■ TASK STATEMENT:
The pictures are to be left out, and all remaining data is to be transcribed exactly as it appears.

■ PROVIDED MATERIAL:
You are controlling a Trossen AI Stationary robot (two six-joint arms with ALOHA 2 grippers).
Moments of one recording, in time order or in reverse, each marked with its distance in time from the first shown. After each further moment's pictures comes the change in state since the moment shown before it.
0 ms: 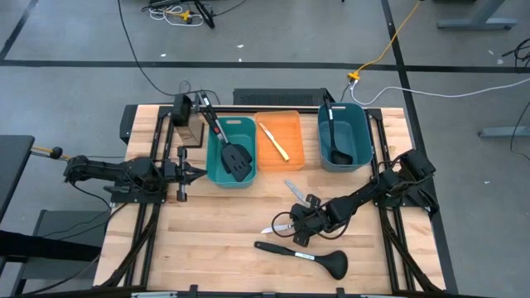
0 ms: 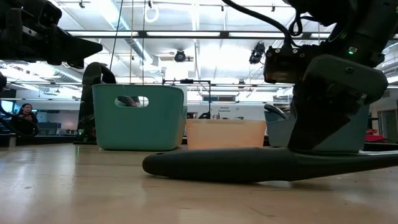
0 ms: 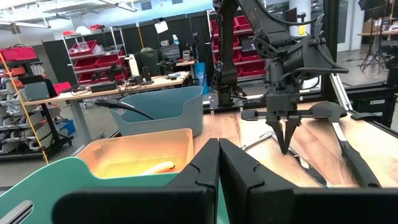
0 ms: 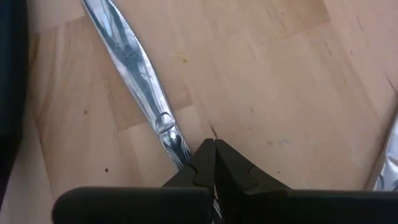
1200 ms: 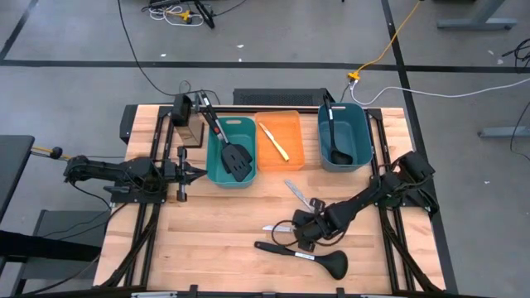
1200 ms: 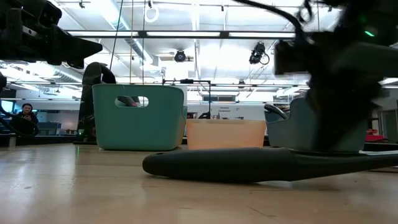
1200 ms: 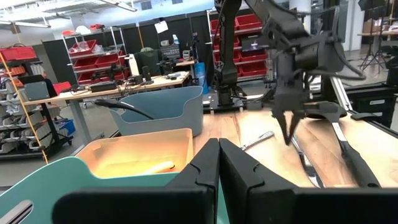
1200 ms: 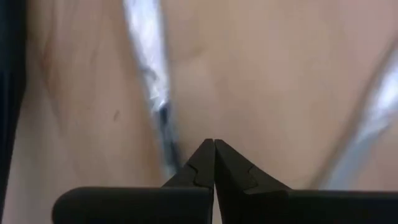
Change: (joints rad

■ RESPONSE AREA:
You are controlling a Trossen AI Stationary robot (two six-joint arms with ALOHA 2 grippers).
Moments of one recording, in time order or in reverse, each marked with its distance in time from the first shown. After each further moment's pictures comes the change in state since the moment shown before it.
0 ms: 
0 ms: 
0 ms: 
0 ms: 
1200 ms: 
1200 ms: 
1200 ms: 
1200 ms: 
Change: (joints rad

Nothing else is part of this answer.